Larry Ellison’s most famous utterance proclaiming the network is the utility now in 2001 has literally become that which he figuratively declared some seven or eight years ago.
Enterprise network communications may be moving in a direction towards what’s being called the communications’ “utility.” The term hardly has a definitive meaning at this early stage. Most systems/network integrators and other external network service companies who either offer or plan to introduce communications service utilities see the concept somewhat differently. However, a general definition might describe a communications utility as a set LAN and/or WAN provisioned by an external service provider to a business customer, as a managed service. The utility would be built to meet a set of either generic or specific performance and reliability requirements and would be provisioned, managed and owned by an external service provider. The network infrastructure itself would be built and owned by the external service provider, who in turn charges some type recurring operational fee to the customer.
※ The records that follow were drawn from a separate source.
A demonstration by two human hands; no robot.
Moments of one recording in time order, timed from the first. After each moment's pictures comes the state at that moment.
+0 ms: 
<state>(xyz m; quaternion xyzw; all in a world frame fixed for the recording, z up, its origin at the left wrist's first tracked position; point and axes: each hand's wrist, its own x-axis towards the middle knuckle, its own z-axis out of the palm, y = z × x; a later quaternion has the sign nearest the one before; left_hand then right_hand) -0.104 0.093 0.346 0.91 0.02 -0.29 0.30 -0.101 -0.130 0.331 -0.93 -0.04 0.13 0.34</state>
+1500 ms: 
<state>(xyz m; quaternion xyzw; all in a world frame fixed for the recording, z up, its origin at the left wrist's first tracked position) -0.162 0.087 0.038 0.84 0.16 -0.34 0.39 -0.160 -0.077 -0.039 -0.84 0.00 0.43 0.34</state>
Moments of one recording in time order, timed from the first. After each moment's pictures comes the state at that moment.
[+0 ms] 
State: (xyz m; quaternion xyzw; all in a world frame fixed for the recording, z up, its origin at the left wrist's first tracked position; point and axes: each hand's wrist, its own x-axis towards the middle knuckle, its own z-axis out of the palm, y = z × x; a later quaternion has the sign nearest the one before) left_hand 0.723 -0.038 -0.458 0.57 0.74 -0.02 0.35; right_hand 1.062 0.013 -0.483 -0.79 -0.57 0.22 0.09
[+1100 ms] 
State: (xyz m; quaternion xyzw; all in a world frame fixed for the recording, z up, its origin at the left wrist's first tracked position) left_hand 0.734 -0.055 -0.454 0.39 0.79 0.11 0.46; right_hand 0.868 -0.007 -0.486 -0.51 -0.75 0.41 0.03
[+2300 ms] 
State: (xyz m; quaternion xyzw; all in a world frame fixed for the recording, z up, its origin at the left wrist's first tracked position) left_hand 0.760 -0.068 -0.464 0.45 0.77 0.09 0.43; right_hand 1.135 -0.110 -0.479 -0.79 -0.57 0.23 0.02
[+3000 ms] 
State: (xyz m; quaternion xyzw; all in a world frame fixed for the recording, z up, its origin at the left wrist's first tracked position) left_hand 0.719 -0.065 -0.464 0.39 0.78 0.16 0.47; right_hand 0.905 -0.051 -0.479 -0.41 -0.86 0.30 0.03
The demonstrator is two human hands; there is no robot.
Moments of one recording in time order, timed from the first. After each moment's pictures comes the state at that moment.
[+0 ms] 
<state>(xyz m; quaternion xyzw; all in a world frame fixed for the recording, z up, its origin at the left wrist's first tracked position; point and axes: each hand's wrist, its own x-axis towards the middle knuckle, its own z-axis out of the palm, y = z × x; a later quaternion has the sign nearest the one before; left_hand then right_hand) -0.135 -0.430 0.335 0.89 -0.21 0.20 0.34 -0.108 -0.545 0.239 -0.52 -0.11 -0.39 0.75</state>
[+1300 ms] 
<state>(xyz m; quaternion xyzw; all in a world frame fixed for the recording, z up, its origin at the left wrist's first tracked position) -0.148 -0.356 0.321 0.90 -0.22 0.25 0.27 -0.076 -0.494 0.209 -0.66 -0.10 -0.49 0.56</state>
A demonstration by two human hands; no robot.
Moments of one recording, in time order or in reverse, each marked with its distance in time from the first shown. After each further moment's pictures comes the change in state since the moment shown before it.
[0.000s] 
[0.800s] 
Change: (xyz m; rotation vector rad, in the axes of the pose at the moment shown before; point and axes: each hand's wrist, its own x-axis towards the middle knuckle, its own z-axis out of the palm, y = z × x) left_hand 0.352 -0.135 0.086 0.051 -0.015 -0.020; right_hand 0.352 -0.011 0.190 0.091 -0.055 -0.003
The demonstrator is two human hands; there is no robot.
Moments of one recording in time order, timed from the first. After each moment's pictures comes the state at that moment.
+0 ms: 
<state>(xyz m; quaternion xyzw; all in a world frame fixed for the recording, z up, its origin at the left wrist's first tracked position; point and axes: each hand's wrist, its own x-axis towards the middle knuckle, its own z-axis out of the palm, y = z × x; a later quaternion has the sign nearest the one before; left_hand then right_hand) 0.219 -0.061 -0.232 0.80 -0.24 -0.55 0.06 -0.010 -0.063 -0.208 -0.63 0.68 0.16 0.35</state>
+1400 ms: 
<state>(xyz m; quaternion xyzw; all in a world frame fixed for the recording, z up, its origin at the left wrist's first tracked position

In actual fact, the customer would pay the entire cost for the network, but could do so in an easier payment structure.
The customer and communication utility provider would enter into an agreement, which would cover at least three, but more likely five years. A service level agreement would, among other things, spell out performance and reliability criteria as well as provide for technology refresh. That would mean upgrading the network to ensure the performance parameters can be achieved and/or ensure that the platform is capable of supporting new applications, which a business may choose to implement.
“One of the ideas with the utility is to help clients predict what their costs will be,” said Rod Joyce, a network consultant with IBM Canada in Markham, Ont. “I think one of the most compelling value propositions for the network utility is the ability for a client to turn a capital expenditure into an operational expenditure.”